Would you please return the lines of the material that contain the word "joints"?

━━━━━ Records to process

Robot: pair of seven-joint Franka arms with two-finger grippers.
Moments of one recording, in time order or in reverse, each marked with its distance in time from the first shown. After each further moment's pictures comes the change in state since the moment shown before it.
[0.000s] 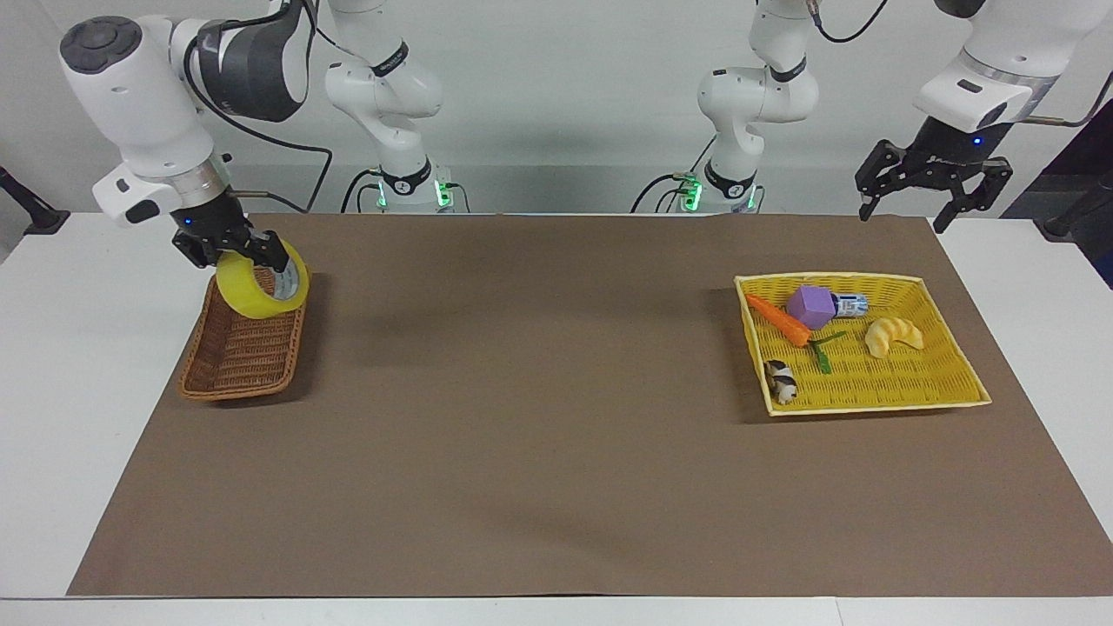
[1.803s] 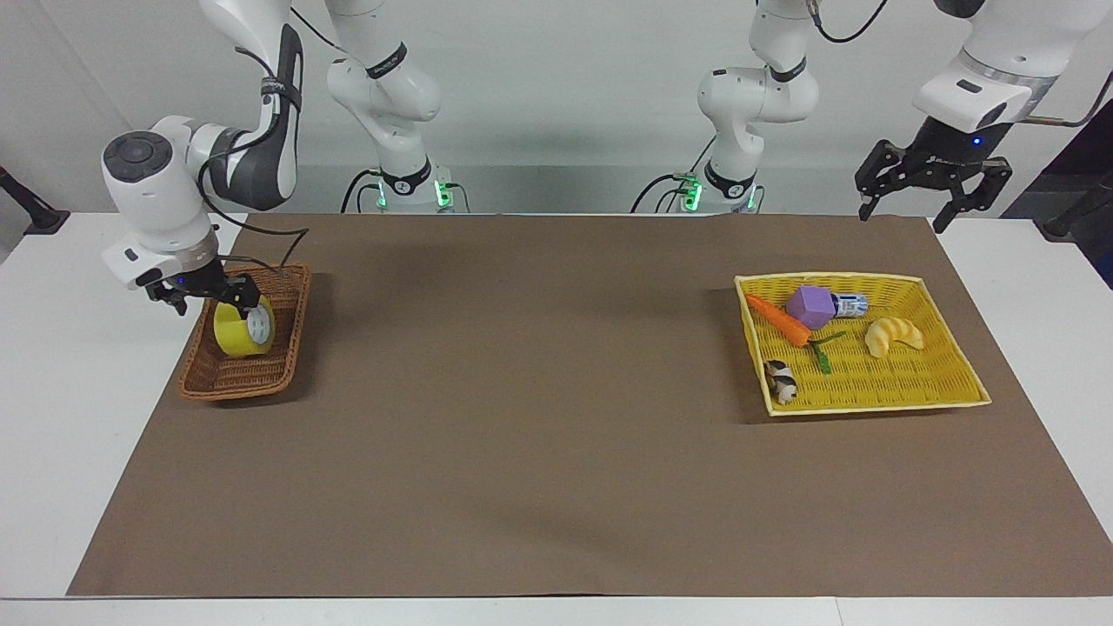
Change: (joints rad) left arm 0.000 0.000 0.000 0.000 0.000 -0.001 0.000; right arm -0.140 0.032 0.028 -0.271 -0.159 0.360 -0.095
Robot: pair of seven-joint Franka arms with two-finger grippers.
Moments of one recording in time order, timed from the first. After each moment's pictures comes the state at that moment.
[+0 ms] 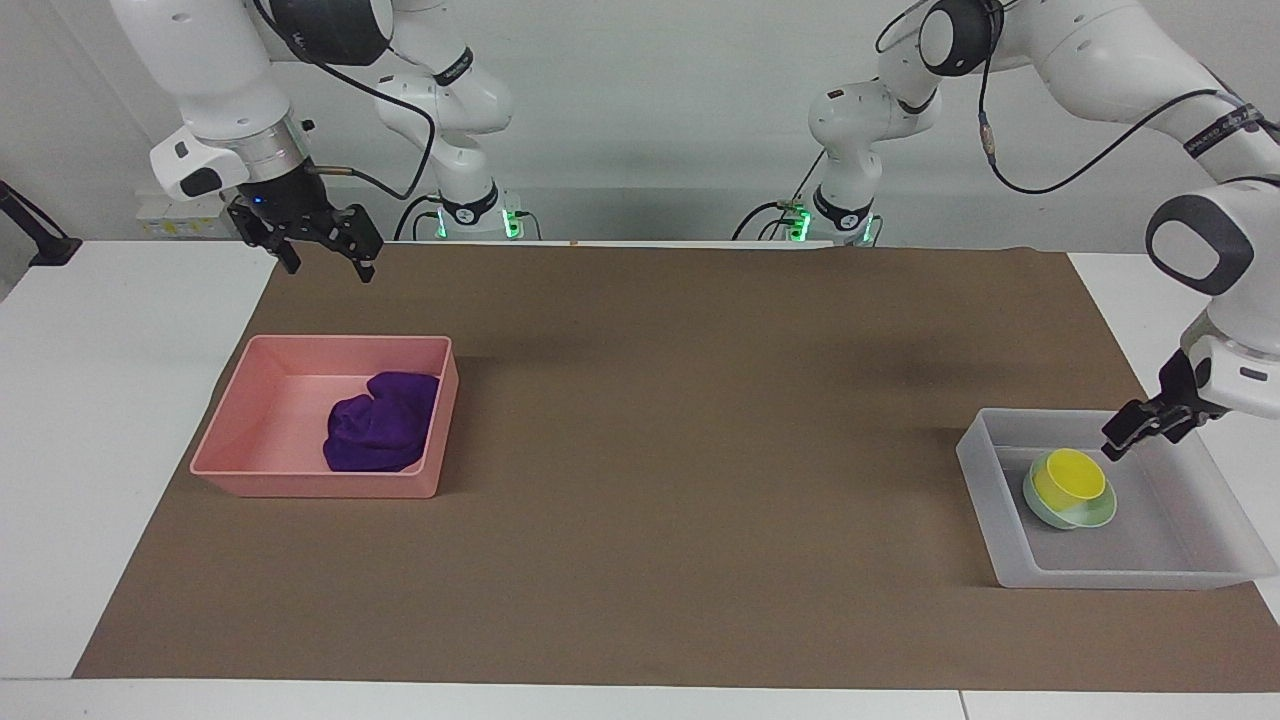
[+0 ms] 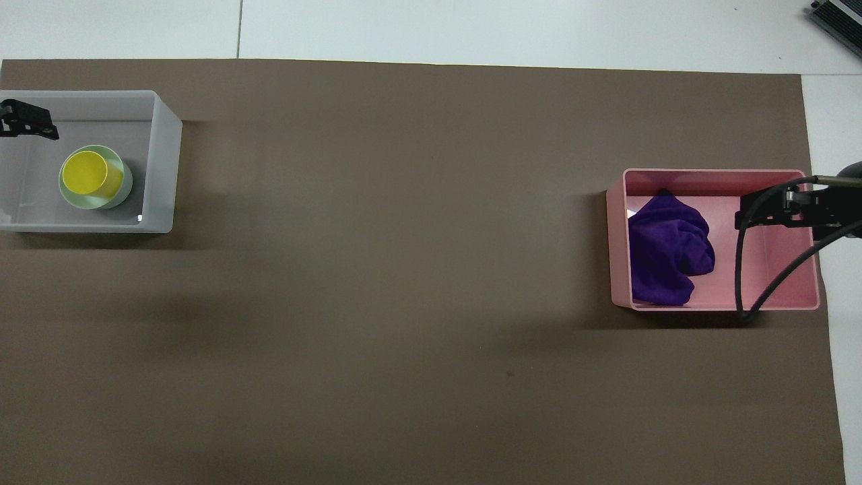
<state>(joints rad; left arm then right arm) 0.15 0.35 0.01 -1.42 -0.01 1.93 -0.01 -0.01 -0.02 -0.01 -1.60 0.00 1.57 0.14</state>
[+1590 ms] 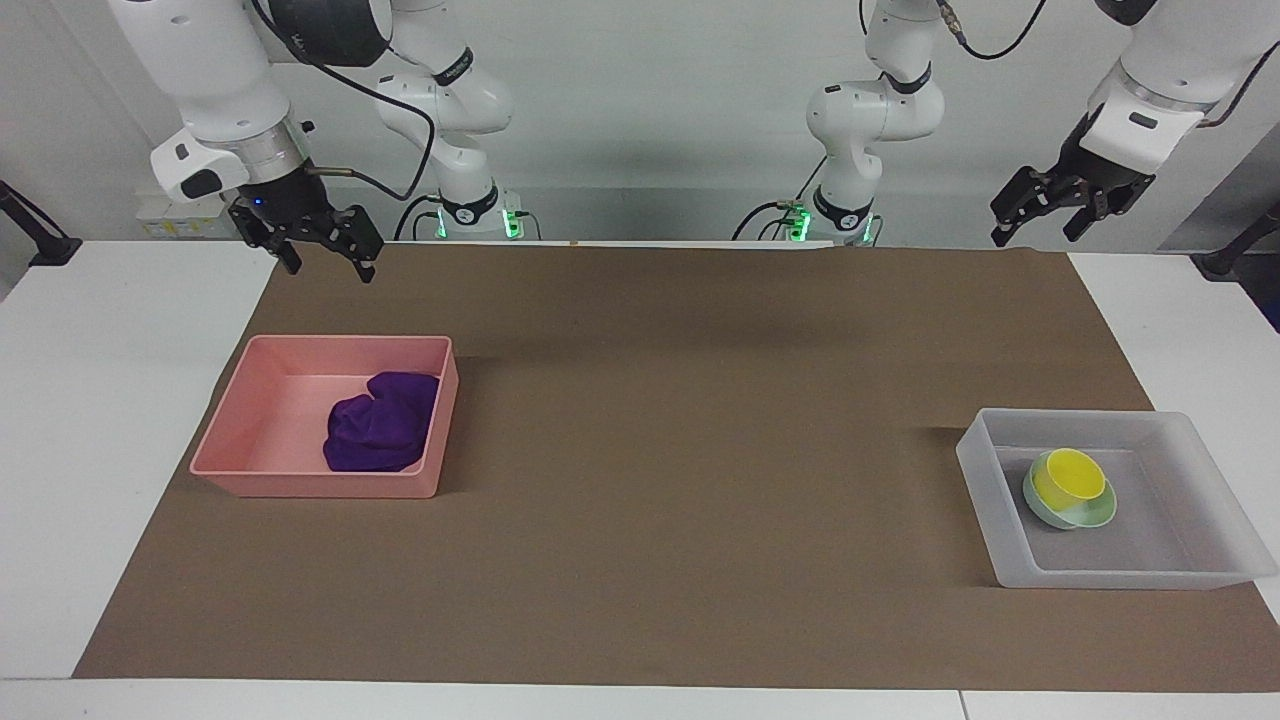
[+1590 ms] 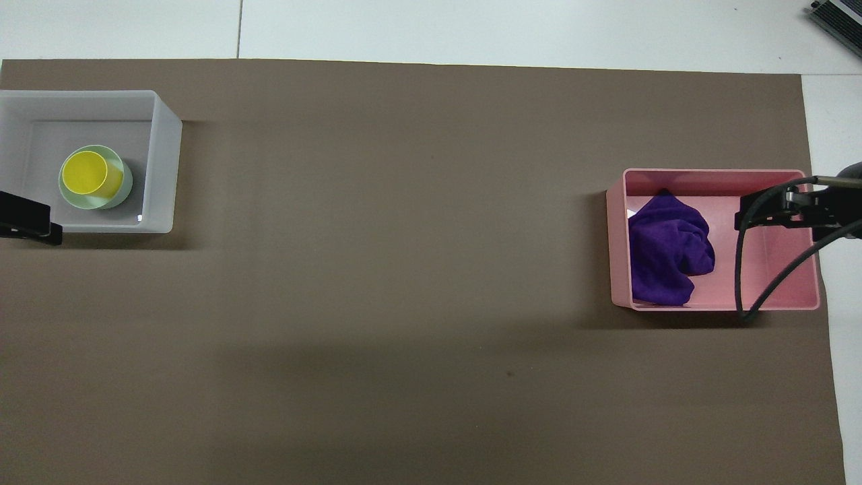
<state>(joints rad) 0.00 -0.03 -0.03 -1.47 -0.03 1.38 -0.09 -0.01 -0.02 -0.01 -1.60 0.00 1.57 0.14</state>
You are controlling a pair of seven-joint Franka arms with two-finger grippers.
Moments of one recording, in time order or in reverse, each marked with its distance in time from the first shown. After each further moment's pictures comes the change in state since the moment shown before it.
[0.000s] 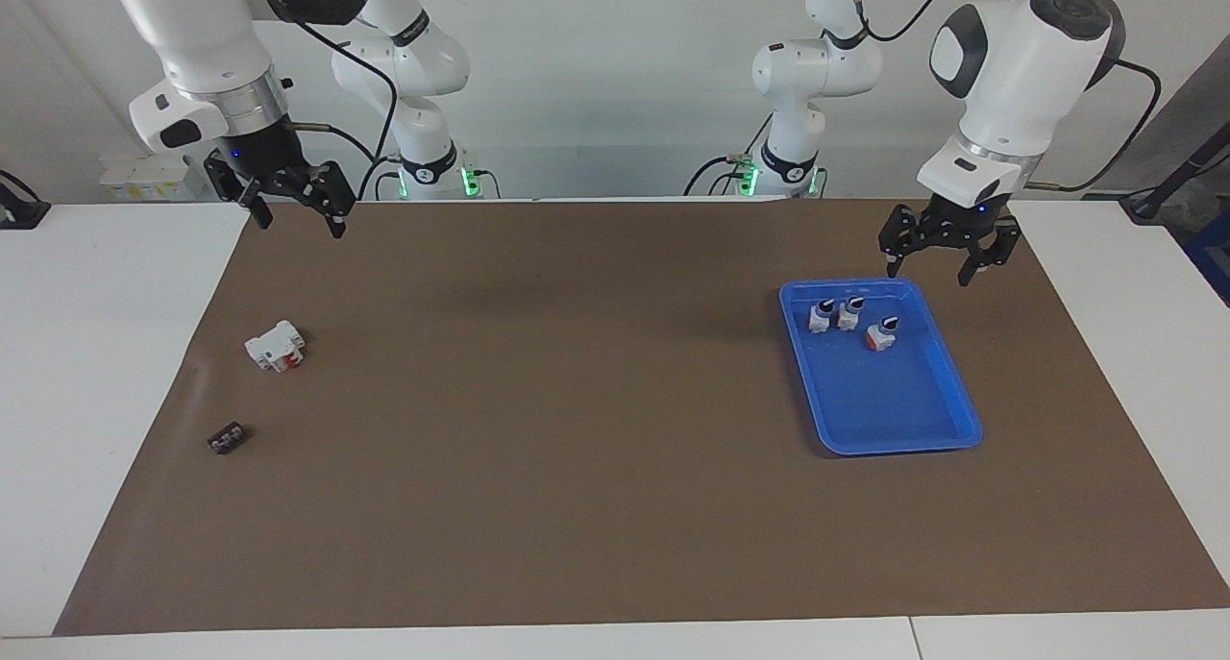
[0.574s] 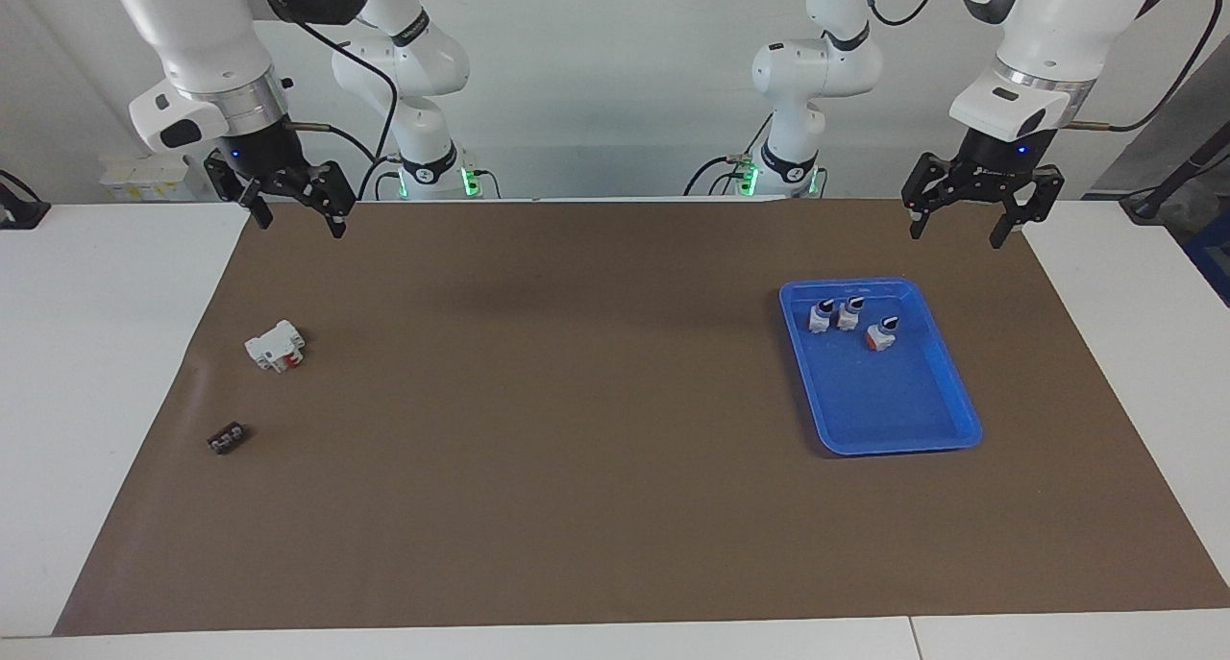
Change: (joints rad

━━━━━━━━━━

- [Task output]
Change: (joints rad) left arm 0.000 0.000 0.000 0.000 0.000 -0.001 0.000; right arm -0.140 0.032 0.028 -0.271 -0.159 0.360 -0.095
<state>(joints rad; left arm then right arm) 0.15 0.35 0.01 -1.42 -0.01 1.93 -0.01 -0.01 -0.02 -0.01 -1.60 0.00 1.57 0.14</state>
<state>(joints rad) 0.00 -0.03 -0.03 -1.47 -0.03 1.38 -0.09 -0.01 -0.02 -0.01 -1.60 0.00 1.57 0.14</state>
Change: (joints rad

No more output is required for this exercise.